- [Your assignment]:
Within the material below, how many lines contain the word "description"? Give that number only.

- [Record excerpts]:
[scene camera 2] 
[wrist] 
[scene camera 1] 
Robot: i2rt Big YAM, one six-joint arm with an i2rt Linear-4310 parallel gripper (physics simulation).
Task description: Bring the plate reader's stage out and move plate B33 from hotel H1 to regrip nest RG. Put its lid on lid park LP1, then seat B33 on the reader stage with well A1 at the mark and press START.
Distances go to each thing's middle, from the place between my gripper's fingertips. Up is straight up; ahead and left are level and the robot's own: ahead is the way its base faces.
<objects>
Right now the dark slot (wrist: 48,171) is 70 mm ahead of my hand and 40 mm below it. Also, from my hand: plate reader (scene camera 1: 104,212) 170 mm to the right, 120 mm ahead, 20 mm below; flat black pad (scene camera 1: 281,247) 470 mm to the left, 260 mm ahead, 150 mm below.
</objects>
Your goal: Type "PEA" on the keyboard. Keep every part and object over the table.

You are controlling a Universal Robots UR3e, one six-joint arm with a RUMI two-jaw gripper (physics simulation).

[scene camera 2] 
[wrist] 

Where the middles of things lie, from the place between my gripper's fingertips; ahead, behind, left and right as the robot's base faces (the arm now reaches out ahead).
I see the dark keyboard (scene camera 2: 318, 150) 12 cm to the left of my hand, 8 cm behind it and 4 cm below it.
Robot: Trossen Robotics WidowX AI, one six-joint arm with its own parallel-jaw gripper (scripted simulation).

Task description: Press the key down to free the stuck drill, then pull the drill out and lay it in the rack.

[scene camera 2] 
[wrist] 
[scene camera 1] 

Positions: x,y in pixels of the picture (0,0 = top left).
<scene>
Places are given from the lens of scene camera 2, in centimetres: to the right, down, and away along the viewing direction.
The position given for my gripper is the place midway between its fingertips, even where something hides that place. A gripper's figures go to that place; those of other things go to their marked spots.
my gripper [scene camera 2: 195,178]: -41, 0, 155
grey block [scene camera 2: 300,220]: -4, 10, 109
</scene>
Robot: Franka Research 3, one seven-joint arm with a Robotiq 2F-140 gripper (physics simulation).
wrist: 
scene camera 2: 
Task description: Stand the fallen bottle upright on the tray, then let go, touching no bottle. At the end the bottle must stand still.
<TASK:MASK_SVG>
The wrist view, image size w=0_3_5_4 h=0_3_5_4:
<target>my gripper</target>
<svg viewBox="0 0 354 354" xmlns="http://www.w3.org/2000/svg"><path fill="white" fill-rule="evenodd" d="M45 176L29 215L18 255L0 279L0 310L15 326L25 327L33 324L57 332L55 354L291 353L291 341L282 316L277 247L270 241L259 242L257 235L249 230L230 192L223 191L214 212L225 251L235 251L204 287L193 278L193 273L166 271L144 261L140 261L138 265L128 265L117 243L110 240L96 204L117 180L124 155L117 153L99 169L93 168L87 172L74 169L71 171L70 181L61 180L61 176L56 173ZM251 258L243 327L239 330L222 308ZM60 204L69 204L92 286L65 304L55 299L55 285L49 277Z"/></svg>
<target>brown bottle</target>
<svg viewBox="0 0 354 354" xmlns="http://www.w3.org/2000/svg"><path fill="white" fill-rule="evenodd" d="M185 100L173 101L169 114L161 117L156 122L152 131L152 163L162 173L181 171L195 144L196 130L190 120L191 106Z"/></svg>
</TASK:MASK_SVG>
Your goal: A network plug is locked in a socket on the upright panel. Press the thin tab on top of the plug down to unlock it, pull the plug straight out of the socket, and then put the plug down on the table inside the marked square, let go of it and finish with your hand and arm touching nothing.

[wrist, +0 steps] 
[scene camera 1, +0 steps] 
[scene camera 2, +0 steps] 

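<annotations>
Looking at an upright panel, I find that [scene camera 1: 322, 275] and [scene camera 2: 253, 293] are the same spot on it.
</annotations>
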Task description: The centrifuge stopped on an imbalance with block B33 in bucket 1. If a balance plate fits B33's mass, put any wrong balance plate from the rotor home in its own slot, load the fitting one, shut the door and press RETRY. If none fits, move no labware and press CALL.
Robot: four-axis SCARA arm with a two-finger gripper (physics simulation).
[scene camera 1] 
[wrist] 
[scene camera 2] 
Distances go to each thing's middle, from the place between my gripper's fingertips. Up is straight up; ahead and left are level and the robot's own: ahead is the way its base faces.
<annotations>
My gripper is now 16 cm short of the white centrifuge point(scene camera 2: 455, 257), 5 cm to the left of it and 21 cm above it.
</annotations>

- [Result for this task]:
4